We did take on a lot before this move, which was already especially stressful because of the teenager’s school situation, but there were two factors that really pushed it over the edge.
One was my husband’s injury–he is normally a lot more helpful! Really, we’ve had a pretty good system over the years, relatively speaking–and by “relatively” I mean he actually gets paid for all the work he puts into every move, but I digress….
The other factor was it being a move from the States to overseas after seven years in one place. Man, that sh** is complicated. Mortgages; rentals; cars to sell, ship, or otherwise dispose of; that whole USDA pet thing; junk coming out of the walls (or so it seems); utilities to cut off, move-out cleaning, and at least twice as many material goods to deal with as overseas because you’ve got the storage stuff on top of HHE and UAB. I am getting a headache just writing about it!

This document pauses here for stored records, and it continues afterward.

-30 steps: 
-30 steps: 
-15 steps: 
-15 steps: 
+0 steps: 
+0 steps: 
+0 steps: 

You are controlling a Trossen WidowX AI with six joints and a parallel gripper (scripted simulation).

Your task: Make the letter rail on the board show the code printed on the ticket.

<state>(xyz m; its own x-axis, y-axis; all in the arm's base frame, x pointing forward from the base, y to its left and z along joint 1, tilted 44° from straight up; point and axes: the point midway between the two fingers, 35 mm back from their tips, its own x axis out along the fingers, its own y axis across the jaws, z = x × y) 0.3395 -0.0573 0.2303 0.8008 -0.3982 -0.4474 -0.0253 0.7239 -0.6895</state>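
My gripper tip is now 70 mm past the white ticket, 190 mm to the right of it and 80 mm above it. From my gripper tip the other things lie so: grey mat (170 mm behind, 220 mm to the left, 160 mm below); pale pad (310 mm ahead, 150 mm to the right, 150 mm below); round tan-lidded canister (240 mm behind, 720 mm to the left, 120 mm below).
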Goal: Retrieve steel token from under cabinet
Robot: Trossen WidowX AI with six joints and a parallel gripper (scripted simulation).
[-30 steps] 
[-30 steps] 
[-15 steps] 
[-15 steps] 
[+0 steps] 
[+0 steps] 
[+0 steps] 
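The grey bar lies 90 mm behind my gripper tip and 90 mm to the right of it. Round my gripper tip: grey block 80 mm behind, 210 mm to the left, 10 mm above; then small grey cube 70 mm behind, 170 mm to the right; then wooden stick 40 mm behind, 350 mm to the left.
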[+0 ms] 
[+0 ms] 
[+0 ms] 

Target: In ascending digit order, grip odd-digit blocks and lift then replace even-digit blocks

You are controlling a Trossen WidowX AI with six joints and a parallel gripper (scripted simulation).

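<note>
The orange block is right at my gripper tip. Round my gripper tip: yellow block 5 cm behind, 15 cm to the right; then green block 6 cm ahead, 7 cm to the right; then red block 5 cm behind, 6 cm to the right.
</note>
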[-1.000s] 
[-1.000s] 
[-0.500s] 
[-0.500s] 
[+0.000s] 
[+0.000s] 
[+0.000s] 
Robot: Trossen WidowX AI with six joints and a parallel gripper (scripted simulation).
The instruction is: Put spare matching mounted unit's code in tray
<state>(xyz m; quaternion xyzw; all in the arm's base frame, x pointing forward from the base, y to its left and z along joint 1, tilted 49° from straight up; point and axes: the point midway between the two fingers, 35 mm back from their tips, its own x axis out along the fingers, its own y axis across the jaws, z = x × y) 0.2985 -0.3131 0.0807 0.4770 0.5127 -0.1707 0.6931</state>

Never again. Post-to-post, maybe. But States to post–forget it!
Oddly enough, I am not finding it to be emotionally that difficult to leave. This is probably because I’m pretty sure I’m coming back before too long (the husband is close to retirement). And, it’s so easy to stay in touch with people now that goodbyes just feel different. When we first went overseas, with no email, and dodgy, expensive telephone communication, goodbyes were really goodbyes. Almost like wakes, at times. Now, it’s more like “see ya'” on Facebook/Skype/email/whatever.
Both my kids have already left the country: one is in college and on a school trip to Europe. The other left with his grandparents at exactly the right time: two days after school ended and the morning after his friends threw him a surprise goodbye party. That’s the way to do it! So, the point is, as a Mom, I’m not doing that thing I usually do in which I soak up all my kids’ stress about moving. I hate that thing. Really hate it. In fact, this time, it might have just about done me in!
So, looking on the bright side here, this may have been the move from hell, but at least I can relax for a few days in between packout and flyout. Just a few little errands, but otherwise we can lie around watching TV, go to movies, live large on per diem by eating out in the (very pleasant) town center every night and generally be boring old farts without even having to worry about keeping the cat entertained–much less anyone else *cough*
Yeah, I think I may finally be coming up for air.